▶ Task:
Take the material below and reproduce, word for word, only the lines from the line with "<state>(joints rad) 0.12" through the line with "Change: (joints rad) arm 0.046".

▶ Provided data:
☆ ☆ ☆ ☆ ☆
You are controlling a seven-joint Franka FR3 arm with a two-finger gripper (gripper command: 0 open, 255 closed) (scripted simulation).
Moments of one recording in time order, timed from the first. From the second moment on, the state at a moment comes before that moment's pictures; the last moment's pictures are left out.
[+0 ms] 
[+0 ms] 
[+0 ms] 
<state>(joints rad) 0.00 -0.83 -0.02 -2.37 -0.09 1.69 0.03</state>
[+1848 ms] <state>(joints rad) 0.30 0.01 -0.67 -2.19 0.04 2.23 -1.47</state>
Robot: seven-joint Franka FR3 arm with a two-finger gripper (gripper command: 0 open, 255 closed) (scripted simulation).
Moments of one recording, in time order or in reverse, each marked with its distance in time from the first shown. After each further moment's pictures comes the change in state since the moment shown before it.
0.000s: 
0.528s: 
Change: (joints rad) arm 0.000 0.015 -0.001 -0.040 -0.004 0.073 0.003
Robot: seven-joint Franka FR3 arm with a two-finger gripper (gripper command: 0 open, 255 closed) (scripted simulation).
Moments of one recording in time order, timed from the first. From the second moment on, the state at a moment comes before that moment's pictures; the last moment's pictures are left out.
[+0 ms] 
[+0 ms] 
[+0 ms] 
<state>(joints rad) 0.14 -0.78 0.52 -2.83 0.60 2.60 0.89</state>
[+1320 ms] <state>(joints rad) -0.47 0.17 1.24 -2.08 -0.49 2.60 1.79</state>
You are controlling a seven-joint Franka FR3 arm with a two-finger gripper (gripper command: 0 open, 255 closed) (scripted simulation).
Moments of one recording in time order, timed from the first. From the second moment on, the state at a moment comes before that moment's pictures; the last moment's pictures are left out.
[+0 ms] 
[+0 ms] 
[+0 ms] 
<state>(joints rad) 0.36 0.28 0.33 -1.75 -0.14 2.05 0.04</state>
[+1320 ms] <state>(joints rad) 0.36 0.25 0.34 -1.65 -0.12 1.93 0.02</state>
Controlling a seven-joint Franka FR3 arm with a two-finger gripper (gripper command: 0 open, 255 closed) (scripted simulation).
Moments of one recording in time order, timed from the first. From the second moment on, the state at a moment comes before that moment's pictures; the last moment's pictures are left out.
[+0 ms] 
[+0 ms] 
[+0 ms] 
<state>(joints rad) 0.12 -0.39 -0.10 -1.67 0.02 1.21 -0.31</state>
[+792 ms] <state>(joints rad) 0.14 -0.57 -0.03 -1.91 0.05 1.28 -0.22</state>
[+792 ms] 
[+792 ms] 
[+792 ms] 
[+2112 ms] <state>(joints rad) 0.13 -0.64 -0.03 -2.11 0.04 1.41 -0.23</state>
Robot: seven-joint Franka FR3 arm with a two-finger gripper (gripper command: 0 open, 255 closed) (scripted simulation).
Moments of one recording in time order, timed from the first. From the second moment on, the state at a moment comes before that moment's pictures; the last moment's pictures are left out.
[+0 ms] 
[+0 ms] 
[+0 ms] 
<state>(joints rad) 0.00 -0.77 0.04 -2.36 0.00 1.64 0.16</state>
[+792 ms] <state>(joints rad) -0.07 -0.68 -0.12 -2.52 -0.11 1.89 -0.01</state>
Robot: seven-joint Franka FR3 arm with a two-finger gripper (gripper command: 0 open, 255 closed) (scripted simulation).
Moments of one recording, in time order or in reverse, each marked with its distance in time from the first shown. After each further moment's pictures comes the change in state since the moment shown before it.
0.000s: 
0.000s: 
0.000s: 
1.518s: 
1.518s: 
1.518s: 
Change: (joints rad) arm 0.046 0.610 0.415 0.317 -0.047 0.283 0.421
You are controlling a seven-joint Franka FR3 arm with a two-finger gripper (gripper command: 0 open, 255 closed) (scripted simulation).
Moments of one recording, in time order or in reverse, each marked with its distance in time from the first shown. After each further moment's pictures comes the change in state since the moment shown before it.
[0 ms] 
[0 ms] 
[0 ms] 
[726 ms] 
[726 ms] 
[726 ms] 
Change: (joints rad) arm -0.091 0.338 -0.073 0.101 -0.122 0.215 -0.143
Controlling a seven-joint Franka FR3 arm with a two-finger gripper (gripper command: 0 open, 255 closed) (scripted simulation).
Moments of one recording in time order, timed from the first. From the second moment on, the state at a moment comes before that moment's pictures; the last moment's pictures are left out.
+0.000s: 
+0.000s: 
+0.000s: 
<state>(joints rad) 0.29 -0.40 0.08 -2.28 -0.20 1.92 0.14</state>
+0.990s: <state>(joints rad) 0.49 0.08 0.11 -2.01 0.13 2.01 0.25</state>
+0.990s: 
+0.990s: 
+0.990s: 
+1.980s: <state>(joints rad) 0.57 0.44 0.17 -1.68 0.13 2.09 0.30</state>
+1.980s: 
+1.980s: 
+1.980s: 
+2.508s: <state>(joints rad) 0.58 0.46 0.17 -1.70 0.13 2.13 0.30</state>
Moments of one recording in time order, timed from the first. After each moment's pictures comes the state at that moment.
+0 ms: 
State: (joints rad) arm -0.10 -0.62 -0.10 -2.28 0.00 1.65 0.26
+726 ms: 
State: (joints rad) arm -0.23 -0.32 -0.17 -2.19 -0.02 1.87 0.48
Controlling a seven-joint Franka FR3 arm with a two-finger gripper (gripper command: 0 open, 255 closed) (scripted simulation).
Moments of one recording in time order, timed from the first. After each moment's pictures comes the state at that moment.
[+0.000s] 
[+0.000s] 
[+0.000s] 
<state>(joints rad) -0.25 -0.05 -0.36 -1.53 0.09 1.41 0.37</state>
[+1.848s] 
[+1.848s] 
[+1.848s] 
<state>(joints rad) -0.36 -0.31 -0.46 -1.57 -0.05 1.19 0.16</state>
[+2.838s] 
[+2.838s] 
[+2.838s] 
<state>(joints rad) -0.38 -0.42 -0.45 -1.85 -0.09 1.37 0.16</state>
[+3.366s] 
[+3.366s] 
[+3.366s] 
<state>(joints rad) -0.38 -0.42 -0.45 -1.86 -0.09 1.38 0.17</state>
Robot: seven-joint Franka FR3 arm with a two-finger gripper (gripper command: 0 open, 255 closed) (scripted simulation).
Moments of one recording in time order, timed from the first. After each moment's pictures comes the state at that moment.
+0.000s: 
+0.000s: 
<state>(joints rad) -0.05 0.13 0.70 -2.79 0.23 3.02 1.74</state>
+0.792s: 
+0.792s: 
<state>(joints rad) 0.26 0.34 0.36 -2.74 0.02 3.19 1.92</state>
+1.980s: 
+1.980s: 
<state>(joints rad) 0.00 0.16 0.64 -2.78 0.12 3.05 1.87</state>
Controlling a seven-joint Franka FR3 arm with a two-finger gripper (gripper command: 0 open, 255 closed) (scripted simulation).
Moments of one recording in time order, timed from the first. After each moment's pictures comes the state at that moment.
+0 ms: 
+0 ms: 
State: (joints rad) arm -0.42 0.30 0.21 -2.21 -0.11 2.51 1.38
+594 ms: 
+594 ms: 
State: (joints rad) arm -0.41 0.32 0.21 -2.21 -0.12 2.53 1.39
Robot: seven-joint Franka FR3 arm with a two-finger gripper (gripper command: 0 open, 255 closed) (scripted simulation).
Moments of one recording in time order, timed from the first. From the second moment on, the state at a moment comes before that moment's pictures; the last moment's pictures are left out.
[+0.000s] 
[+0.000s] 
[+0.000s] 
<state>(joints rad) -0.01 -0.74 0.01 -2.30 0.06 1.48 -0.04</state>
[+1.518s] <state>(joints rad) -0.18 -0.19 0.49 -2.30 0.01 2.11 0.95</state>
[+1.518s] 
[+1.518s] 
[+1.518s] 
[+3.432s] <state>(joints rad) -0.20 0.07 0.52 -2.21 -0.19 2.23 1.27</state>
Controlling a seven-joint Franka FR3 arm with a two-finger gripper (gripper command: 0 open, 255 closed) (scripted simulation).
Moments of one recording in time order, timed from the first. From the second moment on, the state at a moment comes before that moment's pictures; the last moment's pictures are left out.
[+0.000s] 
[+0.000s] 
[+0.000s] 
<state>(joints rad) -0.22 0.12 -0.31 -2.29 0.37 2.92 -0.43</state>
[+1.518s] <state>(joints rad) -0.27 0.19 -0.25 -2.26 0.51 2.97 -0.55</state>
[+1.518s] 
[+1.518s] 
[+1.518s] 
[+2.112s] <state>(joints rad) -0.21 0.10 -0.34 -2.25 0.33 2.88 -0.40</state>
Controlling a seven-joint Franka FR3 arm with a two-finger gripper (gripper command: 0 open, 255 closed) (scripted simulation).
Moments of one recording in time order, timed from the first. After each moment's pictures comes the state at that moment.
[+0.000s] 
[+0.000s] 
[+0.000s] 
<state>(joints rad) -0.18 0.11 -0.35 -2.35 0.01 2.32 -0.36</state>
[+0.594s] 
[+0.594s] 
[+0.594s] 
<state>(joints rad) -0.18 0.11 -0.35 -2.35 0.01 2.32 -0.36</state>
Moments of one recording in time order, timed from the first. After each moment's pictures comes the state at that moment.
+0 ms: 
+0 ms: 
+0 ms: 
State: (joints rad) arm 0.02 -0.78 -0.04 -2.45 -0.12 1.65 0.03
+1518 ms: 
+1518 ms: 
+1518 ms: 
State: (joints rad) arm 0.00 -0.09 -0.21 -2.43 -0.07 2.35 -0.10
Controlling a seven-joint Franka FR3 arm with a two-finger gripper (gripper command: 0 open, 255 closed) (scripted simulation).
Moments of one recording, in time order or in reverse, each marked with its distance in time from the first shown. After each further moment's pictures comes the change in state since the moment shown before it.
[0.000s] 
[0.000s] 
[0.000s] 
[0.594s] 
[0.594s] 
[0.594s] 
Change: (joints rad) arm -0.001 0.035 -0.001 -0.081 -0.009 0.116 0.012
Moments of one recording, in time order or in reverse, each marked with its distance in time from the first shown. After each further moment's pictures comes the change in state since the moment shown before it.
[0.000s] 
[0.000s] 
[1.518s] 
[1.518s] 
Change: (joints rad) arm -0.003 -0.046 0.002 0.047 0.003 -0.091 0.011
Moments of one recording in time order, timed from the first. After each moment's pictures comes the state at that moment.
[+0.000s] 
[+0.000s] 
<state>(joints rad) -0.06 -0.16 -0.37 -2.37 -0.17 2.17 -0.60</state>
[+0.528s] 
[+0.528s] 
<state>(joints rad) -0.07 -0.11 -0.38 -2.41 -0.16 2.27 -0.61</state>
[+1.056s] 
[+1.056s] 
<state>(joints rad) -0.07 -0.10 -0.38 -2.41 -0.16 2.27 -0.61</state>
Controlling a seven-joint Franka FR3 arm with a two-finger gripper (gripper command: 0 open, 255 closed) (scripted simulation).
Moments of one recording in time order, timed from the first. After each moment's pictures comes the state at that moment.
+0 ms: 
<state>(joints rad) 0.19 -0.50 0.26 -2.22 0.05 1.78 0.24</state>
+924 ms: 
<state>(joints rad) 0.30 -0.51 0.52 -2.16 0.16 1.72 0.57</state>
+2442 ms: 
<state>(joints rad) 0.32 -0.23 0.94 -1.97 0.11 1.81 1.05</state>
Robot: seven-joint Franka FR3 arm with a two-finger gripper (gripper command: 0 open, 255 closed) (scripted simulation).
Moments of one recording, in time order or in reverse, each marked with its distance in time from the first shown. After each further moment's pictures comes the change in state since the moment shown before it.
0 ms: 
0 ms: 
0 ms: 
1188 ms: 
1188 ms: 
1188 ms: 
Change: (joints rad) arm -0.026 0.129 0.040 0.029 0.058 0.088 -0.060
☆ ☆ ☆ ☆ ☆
▶ Written solution:
<state>(joints rad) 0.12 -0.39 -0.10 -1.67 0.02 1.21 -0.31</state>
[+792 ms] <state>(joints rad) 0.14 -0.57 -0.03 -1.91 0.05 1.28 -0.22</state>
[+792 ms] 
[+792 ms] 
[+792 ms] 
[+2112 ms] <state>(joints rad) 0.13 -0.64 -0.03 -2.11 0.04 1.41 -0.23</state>
Robot: seven-joint Franka FR3 arm with a two-finger gripper (gripper command: 0 open, 255 closed) (scripted simulation).
Moments of one recording in time order, timed from the first. From the second moment on, the state at a moment comes before that moment's pictures; the last moment's pictures are left out.
[+0 ms] 
[+0 ms] 
[+0 ms] 
<state>(joints rad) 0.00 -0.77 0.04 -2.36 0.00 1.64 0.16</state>
[+792 ms] <state>(joints rad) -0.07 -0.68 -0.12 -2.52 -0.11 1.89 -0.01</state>
Robot: seven-joint Franka FR3 arm with a two-finger gripper (gripper command: 0 open, 255 closed) (scripted simulation).
Moments of one recording, in time order or in reverse, each marked with its distance in time from the first shown. After each further moment's pictures comes the change in state since the moment shown before it.
0.000s: 
0.000s: 
0.000s: 
1.518s: 
1.518s: 
1.518s: 
Change: (joints rad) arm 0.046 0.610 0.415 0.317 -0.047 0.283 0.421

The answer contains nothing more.